BEGIN MATERIAL PROVIDED

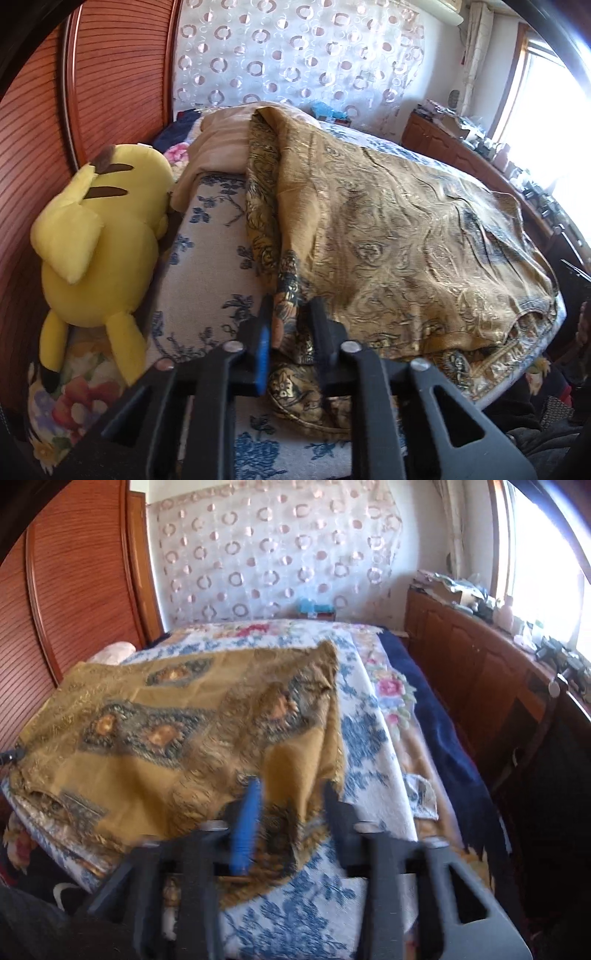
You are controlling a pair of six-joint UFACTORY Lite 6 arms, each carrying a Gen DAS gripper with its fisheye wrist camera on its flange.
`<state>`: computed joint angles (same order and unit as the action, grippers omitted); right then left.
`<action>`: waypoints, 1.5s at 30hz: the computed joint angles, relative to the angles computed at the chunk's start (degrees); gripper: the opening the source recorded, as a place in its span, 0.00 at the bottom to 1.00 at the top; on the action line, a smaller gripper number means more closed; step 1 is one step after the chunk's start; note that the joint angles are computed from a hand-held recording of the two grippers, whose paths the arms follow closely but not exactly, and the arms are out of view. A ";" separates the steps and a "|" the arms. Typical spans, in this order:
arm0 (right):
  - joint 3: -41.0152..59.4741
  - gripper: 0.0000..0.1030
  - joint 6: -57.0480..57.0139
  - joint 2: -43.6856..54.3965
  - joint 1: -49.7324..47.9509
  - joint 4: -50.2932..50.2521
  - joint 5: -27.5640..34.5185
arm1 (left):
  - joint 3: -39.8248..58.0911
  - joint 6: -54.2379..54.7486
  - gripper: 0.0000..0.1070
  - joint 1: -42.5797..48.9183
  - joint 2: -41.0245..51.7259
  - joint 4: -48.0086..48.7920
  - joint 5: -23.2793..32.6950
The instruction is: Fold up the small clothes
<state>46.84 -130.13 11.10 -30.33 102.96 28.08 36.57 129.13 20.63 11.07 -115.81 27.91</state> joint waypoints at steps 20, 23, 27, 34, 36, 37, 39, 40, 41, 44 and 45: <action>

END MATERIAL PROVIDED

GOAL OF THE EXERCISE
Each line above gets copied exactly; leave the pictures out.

EXERCISE RESPONSE
You are controlling a pair of six-joint UFACTORY Lite 6 arms, each carrying a Gen DAS gripper with its fisheye wrist camera on its flange.
`<state>`: computed joint angles (same order and unit as the action, grippers omitted); right then left.
`<action>`: waypoints, 1.5s at 30hz: the computed joint angles, relative to the angles computed at the chunk's start (degrees); gripper: the opening the source recorded, as a place in its span, 0.00 at the bottom to 1.00 at the top; on the action line, a smaller gripper number means more closed; step 1 is one step after the chunk's start; note that the joint angles are computed from a hand-held recording of the two grippers, whose paths the arms follow closely but not exactly, and the arms are out of view. A ";" separates the steps and a "|" the arms. Typical spans, in this order:
arm0 (right):
  - joint 3: -41.0152..59.4741
  - gripper: 0.0000..0.1030
  - joint 6: -57.0480..57.0139
  - joint 2: -43.6856..54.3965
  - joint 1: -49.7324..47.9509
  - joint 4: -50.2932..50.2521
  - joint 5: -27.5640..34.5185
arm1 (left):
  - joint 3: -39.8248..58.0911
  - joint 6: -54.2379..54.7486
  - gripper: 0.0000..0.1070
  - joint 1: -42.5797..48.9183
  - joint 2: -41.0245..51.7259
  - joint 4: -48.0086..48.7920
  - joint 5: -23.2793..32.6950
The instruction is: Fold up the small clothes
<state>46.84 -130.13 11.10 -30.33 102.96 28.08 36.57 129.13 20.63 11.07 -115.81 27.91</state> joint waypoints at steps 20, 23, 27, 34, 36, 37, 39, 40, 41, 44 and 45: <action>

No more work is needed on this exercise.